### Collected data ###
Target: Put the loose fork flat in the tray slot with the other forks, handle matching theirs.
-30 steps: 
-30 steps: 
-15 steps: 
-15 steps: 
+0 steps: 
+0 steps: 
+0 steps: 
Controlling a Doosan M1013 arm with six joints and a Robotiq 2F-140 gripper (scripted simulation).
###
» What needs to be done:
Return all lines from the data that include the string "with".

» Output:
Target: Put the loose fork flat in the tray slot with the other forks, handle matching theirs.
Controlling a Doosan M1013 arm with six joints and a Robotiq 2F-140 gripper (scripted simulation).

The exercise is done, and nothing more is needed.